Outra que marcou gerações foi Chão da Praça, de 1979, e Eu também quero beijar, de 1981. Para Milton Moura, Chão da Praça foi o grande hit de Moraes no final da década de 1970. “Dos Carnavais de Moraes, Chão da Praça é o hino de minha geração. Eu acho que Moraes consolidou, também, um espaço lírico para o Carnaval. A composição tem uma coisa lírica que no Carnaval vai ser cantado e evidenciado”, aponta.

Nos anos 1990, Moraes já era um dos grandes nomes da festa e justo naquele ano, houve um reencontro no trio elétrico dos Novos Baianos. O CORREIO chamou o episódio de um verdadeiro ‘enxame, gente’. Foi nesta década que Daniela Mercury encontrou mais vezes com ele e, numa dessas ocasiões, pediu uma música.

“A gente se encontrava todo verão, de alguma forma. Foi na época que eu pedi um frevo a ele, e ele compôs junto com Davi Moraes”, contou Daniela em live do CORREIO na última quarta-feira (10). A música foi Monumento Vivo, faixa de O Canto da Cidade. Em 1990, Moraes e Pepeu Gomes lançaram um disco juntos; teve reencontro dos Novos Baianos num trio elétrico (Foto: Marcelo Amorim/Arquivo CORREIO) A artista contou que encontrou com ele há um ano, pouco antes de Moraes morrer, após uma apresentação no Rio de Janeiro. Um encontro ao acaso, num restaurante já quase de portas fechadas pelo adiantado da hora.“Eu pude dizer a ele quando eu fui embora: ‘Saiba que eu te amo demais, sua música é fundamental para mim, nunca esqueça disso. Saiba que estou te esperando, quem sabe a gente se encontre em cima do trio’”, disse Daniela.O encontro não aconteceu, mas a artista compôs um frevo em homenagem a Moraes, gravado este ano junto com Gal Gosta, que também gravou ‘Festa do Interior’, um de seus maiores sucessos. “Muita saudade... Era um compositor maravilhoso, tem músicas belíssimas, lindas, incluindo Festa do Interior, que pra mim é uma canção simples e linda”, disse Gal, num vídeo sobre a homenagem.
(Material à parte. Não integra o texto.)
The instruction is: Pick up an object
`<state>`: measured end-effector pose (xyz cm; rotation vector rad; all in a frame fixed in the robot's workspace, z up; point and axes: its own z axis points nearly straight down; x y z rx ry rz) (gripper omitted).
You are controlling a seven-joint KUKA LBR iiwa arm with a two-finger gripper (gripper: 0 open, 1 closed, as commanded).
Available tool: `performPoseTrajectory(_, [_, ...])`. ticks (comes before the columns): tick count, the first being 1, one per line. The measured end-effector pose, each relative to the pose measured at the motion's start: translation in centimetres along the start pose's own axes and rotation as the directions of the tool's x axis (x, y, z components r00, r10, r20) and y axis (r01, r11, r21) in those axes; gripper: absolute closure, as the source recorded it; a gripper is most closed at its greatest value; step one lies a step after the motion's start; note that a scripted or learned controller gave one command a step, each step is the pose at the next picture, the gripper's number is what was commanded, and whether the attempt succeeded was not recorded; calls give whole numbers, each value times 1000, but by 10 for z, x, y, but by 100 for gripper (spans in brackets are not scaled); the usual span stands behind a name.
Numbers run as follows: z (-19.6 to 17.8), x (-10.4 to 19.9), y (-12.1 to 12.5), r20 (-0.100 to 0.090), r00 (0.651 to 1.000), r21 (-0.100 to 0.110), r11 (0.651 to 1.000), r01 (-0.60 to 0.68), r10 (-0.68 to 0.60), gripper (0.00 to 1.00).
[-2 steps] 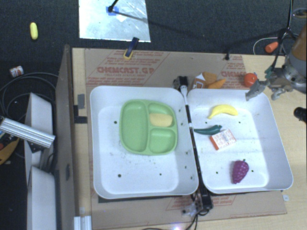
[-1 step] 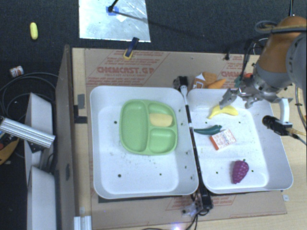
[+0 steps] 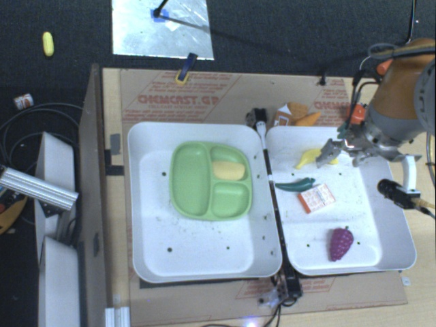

Idas e Vindas No final dos anos 1990, Moraes se afastou do Carnaval de Salvador. Faltava apoio dos organizadores para os trios independentes, sempre no final da fila dos circuitos oficiais, e prestígio aos artistas que construíram a história do Carnaval de Salvador. Voltou em 2000 para uma homenagem aos 50 anos do trio.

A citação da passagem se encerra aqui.